ABOUT TFI INTERNATIONAL
TFI International Inc. is a North American leader in the transportation and logistics industry, operating across the United States, Canada and Mexico through its subsidiaries. TFI International creates value for shareholders by identifying strategic acquisitions and managing a growing network of wholly-owned operating subsidiaries. Under the TFI International umbrella, companies benefit from financial and operational resources to build their businesses and increase their efficiency. TFI International companies service the following segments:
- Package and Courier;
- Less-Than-Truckload;
- Truckload;
- Logistics.
TFI International Inc. is publicly traded on the New York Stock Exchange and Toronto Stock Exchange under the symbol TFII.

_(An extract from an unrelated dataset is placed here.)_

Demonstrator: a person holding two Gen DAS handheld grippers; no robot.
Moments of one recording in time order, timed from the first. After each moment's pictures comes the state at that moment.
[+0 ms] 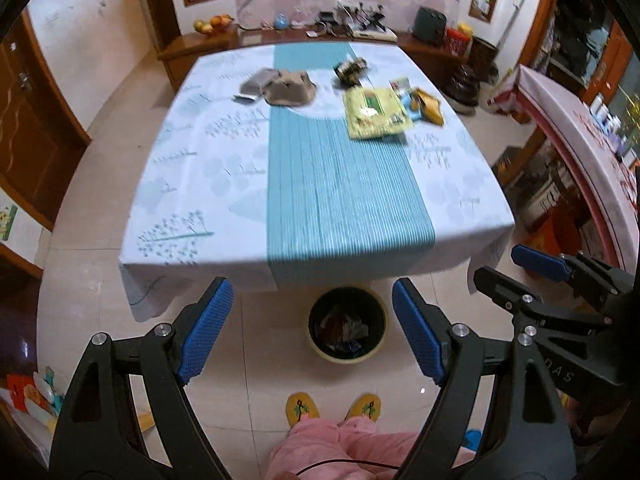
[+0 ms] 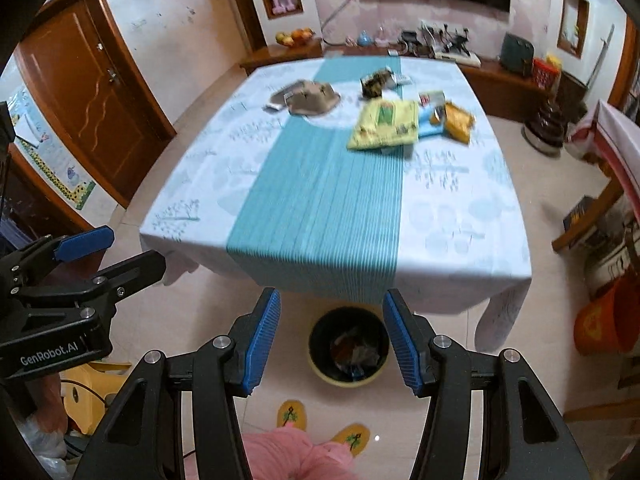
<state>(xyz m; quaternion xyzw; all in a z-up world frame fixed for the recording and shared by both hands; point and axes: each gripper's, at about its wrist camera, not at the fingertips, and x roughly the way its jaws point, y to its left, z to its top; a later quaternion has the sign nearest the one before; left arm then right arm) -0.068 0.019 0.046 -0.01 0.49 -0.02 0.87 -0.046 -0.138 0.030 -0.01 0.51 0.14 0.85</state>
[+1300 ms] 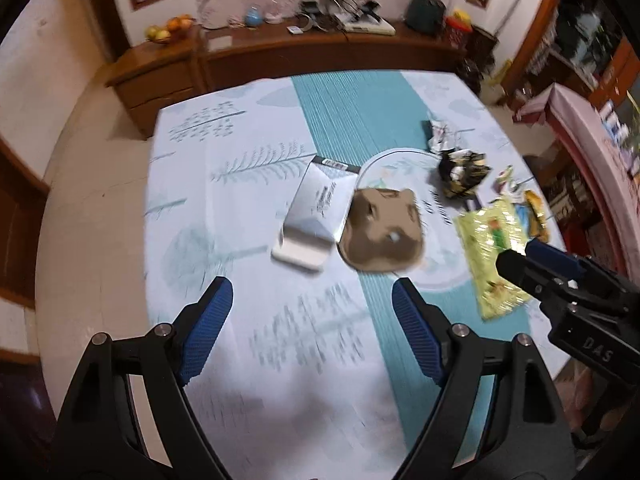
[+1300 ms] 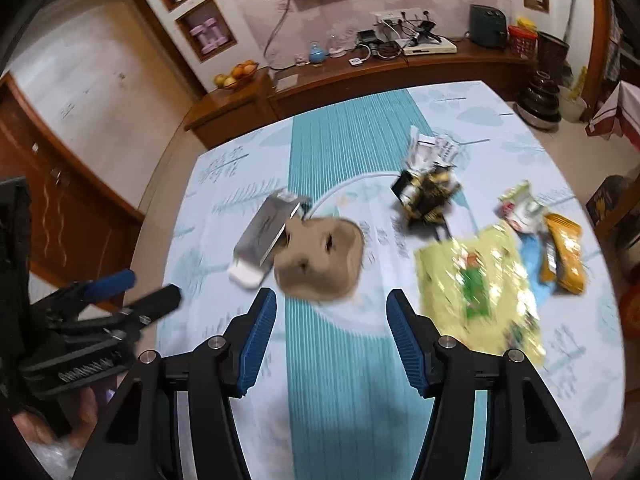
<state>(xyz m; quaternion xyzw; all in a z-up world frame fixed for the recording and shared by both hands) 0.369 0.165 -0.009 0.02 0.53 -0.10 0.84 0.366 -0.011 -0.027 0.11 0.52 0.05 0.85</state>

CAUTION CONCERNING FORWARD-LOOKING STATEMENTS
Certain statements included in this press release may be “forward-looking information” within the meaning of applicable Canadian securities laws, section 27A of the United States Securities Act of 1933, as amended, and section 21E of the United States Securities Exchange Act of 1934, as amended, and such statements are subject to the safe harbor created by those sections and by the United States Private Securities Litigation Reform Act of 1995, as amended, including statements regarding the public offering and the anticipated closing thereof. This forward-looking information is identified by the use of terms and phrases such as “may”, “might”, “expect”, “intend”, “estimate”, “anticipate”, “plan”, “foresee”, “believe”, “to its knowledge”, “could”, “design”, “forecast”, “goal”, “hope”, “intend”, “likely”, “predict”, “project”, “seek”, “should”, “target”, “will”, “would” or “continue”, and the negative of these terms and similar terminology, including references to assumptions, although not all forward-looking information contains these terms and phrases. Forward-looking information is based upon a number of assumptions and is subject to a number of risks and uncertainties, many of which are beyond TFI International’s control, that could cause actual results to differ materially from those that are disclosed in or implied by such forward-looking information. Completion of the public offering is subject to numerous factors, many of which are beyond TFI International’s control, including but not limited to, the failure to fulfill customary closing conditions and other important factors disclosed previously and from time to time in TFI International’s filings with the securities regulatory authorities in each of the provinces of Canada and the SEC. The forward-looking information contained in this press release represents TFI International’s expectations as of the date of this press release (or as of the date they are otherwise stated to be made), and are subject to change after such date. However, TFI International does not undertake to update or amend such forward-looking information whether as a result of new information, future events or otherwise, except as may be required by applicable law.